Please note that you need to keep an eye on your JVM heap and your CPU utilization, as you may need to change that to achieve the desired results using the above approach.

Thank you for sharing your experience. It will hopefully provide answers for others in the future. I'm glad you got things to work. I feel that a few points should be made, though.

While I'm glad that this change worked for you, it is not recommended in every situation. As a matter of fact, it can be a very bad idea in many situations. Please test your situation individually before just accepting someone else's use case. See here and here for our authoritative (but not exhaustive) recommendations for approaching those settings.

The default is usually to match the number of cores reported by your system. If on a VM, this number may need to be manually tweaked. The default is usually acceptable if on bare metal.

Hi @theuntergeek,

I appreciate your response and the info you have provided/referenced, that should be very helpful for us in judging performance based on the changes.

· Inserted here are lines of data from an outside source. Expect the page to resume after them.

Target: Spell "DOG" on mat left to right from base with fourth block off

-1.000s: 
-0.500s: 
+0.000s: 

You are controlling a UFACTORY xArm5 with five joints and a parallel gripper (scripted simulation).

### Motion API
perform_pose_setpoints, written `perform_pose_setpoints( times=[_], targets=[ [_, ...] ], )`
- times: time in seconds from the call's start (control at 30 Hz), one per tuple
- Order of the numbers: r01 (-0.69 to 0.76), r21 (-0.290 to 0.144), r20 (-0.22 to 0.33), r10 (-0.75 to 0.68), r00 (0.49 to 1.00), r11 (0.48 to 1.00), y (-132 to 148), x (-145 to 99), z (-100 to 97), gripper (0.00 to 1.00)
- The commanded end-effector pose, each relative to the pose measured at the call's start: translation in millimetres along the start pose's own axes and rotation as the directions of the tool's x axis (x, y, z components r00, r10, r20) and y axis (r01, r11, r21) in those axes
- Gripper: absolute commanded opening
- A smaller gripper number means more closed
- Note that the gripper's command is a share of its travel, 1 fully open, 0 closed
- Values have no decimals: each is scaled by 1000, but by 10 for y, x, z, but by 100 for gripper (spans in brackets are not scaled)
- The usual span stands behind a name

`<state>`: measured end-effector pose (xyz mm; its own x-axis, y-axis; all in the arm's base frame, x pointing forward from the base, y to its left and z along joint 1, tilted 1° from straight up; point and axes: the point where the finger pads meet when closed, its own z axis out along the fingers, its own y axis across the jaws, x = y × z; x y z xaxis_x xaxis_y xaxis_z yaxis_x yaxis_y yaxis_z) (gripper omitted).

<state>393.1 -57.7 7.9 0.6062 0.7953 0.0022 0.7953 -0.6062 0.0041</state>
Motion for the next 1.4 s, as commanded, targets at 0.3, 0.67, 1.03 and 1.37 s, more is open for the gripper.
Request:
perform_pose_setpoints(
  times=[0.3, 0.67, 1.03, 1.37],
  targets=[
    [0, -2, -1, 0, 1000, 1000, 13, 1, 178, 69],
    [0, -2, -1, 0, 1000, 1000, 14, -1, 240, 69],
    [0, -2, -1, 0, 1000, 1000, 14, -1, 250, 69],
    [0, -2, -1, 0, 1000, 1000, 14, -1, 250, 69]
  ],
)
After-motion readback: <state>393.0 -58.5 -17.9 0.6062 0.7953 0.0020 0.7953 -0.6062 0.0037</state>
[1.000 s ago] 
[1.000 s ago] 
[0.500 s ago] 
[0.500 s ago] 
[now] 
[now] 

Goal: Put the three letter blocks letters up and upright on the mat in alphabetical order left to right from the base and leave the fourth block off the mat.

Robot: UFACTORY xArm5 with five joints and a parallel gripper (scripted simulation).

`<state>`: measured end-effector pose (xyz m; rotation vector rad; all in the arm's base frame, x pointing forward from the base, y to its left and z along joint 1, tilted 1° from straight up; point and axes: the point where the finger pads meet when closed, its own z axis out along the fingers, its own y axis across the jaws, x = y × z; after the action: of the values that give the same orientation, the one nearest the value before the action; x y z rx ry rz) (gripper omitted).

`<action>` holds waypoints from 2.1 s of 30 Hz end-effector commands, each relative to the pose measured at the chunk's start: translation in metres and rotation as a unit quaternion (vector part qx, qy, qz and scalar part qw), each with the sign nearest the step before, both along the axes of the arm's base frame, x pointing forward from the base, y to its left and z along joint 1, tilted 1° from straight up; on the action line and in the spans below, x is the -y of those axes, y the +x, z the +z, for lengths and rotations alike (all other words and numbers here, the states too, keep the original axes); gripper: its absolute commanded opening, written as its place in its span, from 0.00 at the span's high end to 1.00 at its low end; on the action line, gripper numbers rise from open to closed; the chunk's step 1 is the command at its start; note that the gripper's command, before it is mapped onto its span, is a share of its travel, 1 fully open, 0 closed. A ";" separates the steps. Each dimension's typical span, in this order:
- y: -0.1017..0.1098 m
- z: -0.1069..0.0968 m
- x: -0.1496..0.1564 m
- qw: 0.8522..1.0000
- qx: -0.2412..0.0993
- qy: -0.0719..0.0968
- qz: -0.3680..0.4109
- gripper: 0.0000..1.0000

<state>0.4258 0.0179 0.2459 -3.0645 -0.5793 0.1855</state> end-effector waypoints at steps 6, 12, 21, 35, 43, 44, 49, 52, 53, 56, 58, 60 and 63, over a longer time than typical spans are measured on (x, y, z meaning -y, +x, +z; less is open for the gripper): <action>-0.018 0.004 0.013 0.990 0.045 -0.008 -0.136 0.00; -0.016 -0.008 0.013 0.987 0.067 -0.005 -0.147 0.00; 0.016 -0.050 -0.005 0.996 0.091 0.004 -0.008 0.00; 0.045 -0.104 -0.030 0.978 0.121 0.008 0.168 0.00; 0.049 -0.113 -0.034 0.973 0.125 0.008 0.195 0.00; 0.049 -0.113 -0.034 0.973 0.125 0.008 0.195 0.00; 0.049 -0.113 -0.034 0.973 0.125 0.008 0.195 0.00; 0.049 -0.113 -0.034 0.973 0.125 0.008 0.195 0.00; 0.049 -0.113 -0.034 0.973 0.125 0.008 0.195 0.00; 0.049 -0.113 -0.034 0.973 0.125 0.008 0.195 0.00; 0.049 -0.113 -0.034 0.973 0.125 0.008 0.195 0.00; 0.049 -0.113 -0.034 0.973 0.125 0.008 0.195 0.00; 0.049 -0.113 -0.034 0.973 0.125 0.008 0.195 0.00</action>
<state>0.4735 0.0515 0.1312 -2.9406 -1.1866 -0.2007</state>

Once we have done the changes we took in consideration our LS and data nodes CPU utilization and JVM heap as 2 main points of judging whether this change is good or bad.
Looking at CPU and I still see low utilization 20% or less per LS nodes, but heap is hitting close to 50% which we can increase as we have very low space allocated for now, for testing purposes.

Also, I would like to mention that we have been debugging for the past few days/weeks and there was no way we can catch up with data coming from Kafka with defaults and 2 LS nodes; If we plan to have ES as our output destination. We were always hours behind, very big lag, but if we are only using local file system on LS as our output then maybe we can survive with the default settings on LS.

Please don't mistake my meaning. You have done the right thing for your use case-for your Kafka broker, particularly. It's just that that is not the best solution for all "Logstash is backed up/not catching up" scenarios. I just want future readers of this thread to understand that.

Of course, you are right! Not all scenarios are the same.
I was just making sure to point out that we have looked at certain things to make sure we are not abusing the settings nor the resources we have.

For others to understand the summary of this problem, based on the debugging we did and Kafka being present in our solution we had to go with this approach for many reasons. Each other scenario may require looking at and debugging different parts of the cluster and use different solutions/settings, even if you see similar symptoms.

We are only experimenting right now, even if some think it's production. We have some old, fairly large, physical servers for testing, lots of CPU and RAM on my 2 logstash nodes, so I put ES Ingest nodes on each LS node. That seems to really offload my data nodes for ingest processing.

4 data/master nodes, 2 LS/ES Ingest, 1 Kibana/ES Coordinating node.

This topic was automatically closed 28 days after the last reply. New replies are no longer allowed.